Below we list more experiments to demonstrate Meta-Sift's effectiveness against different poisoning methods. The provided code implements three representative or state-of-the-art poisoning attacks from each category: Targeted Label Flipping
for Label-only attacks,
Narcissus Clean-label Backdoor
for Feature-only attacks,
and Badnets One-Tar
for Label-Feature attacks.
The main.py
first loads and passes the poisoned dataset to our Meta-Sift implementation, which then evaluates the proposed method and outputs the Normalized Corruption Rate (NCR) while saving the selected index (the clean base set). Here is the start command:
For Targeted Label Flipping
from class 2 to class 38 with 16.67% in-class poison ratio:
python main.py --corruption_type targeted_label_filpping --corruption_ratio 0.1667
For Narcissus Clean-label Backdoor
in class 38 with 10% in-class poison ratio:
python main.py --corruption_type narcissus --corruption_ratio 0.1
For Badnets One-Tar
in class 38 with 33% in-class poison ratio:
python main.py --corruption_type badnets --corruption_ratio 0.33
from meta_sift import *
class Args:
num_classes = 43
num_sifter = 5
res_epochs = 1
warmup_epochs = 1
batch_size = 128
num_workers = 16
v_lr = 0.0005
meta_lr = 0.1
top_k = 15
go_lr = 1e-1
num_act = 4
momentum = 0.9
nesterov = True
random_seed = 0
args=Args()
clean_idx = meta_sift(args, dataset, total_pick=1000)

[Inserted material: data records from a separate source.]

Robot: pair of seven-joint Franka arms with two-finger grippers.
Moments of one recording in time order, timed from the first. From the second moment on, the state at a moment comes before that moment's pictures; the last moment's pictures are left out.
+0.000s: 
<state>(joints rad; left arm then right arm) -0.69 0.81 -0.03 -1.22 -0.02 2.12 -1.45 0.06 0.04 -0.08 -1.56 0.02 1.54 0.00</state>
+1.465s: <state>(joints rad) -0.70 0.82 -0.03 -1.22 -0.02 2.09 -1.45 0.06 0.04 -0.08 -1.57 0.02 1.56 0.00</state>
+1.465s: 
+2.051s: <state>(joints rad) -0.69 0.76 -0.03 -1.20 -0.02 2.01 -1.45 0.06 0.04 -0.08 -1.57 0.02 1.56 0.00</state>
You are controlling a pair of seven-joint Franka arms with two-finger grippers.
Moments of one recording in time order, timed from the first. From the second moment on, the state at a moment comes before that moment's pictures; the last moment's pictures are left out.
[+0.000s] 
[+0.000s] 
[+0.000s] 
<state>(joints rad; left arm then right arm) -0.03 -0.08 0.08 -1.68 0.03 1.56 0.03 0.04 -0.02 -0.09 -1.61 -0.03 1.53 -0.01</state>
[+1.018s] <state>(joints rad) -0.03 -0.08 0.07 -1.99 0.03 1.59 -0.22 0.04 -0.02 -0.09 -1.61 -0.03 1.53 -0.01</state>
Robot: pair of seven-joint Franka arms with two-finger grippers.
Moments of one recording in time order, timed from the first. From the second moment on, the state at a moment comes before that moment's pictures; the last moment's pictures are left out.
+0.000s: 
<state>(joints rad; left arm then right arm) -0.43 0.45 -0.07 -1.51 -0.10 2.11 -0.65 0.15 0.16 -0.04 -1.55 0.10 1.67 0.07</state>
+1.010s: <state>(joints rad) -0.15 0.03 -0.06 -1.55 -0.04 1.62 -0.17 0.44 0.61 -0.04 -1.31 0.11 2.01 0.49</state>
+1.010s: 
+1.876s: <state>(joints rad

This is a standard Meta-Sift code block that can be plug in with any PyTorch standard dataset.
Change the parameter in args
and change the dataset
as your poisoned dataset and run it, the return are at least total_pick
clean sample indices from the dataset
. You can use torch.utils.data.Subset(dataset, clean_idx)
to get the base set dataset after siting.